WORK REQUIRED
Search the records below for the word "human". Pull out each line that has it.

EXERCISE MATERIALS
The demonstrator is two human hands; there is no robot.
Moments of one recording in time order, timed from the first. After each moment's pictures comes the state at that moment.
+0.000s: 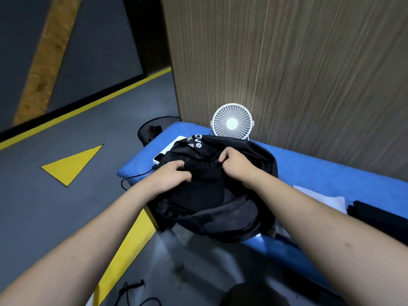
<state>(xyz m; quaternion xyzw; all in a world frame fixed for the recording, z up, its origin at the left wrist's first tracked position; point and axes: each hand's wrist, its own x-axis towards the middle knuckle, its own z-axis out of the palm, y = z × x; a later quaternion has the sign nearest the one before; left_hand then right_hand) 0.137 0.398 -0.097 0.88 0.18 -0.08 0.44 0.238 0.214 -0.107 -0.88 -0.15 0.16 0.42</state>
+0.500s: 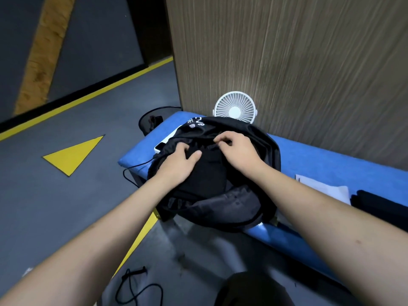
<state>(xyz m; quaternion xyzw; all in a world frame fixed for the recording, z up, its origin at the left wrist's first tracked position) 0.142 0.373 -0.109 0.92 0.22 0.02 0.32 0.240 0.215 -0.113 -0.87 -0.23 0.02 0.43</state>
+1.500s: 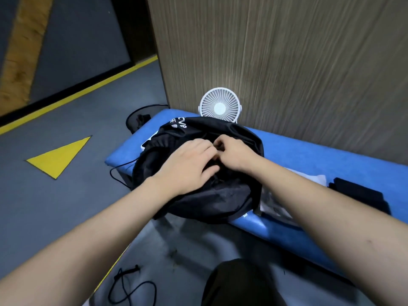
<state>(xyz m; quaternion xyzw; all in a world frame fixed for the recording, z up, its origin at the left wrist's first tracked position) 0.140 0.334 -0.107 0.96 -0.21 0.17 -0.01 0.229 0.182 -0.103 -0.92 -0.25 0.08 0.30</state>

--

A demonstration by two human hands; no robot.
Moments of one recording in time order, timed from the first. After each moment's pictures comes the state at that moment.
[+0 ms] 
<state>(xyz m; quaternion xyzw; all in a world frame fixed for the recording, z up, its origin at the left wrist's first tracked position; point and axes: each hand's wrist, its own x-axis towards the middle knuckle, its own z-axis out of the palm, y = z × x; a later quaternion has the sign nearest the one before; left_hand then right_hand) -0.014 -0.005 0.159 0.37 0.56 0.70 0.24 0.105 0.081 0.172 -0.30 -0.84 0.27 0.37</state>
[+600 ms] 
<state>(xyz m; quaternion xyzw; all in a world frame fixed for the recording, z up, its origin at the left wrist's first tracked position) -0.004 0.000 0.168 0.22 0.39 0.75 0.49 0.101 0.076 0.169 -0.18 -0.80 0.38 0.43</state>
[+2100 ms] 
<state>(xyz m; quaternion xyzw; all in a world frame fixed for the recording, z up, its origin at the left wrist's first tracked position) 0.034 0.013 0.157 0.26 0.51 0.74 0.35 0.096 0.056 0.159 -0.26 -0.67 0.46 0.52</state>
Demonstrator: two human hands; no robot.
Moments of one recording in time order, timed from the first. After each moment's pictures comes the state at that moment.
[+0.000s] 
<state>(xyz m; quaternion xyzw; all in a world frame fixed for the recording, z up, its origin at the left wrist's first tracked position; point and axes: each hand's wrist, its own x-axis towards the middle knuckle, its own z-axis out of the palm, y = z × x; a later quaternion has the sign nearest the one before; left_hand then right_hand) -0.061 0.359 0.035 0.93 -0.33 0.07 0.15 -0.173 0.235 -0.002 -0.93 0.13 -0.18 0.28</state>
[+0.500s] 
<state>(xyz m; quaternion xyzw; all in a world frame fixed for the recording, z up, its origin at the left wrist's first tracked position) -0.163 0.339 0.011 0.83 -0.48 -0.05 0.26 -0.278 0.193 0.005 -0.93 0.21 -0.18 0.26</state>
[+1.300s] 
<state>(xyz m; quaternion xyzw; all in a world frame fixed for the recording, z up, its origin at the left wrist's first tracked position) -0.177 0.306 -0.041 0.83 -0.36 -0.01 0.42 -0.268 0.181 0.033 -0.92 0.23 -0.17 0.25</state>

TASK RESPONSE
The demonstrator is two human hands; there is no robot.
A demonstration by two human hands; no robot.
Demonstrator: two human hands; no robot.

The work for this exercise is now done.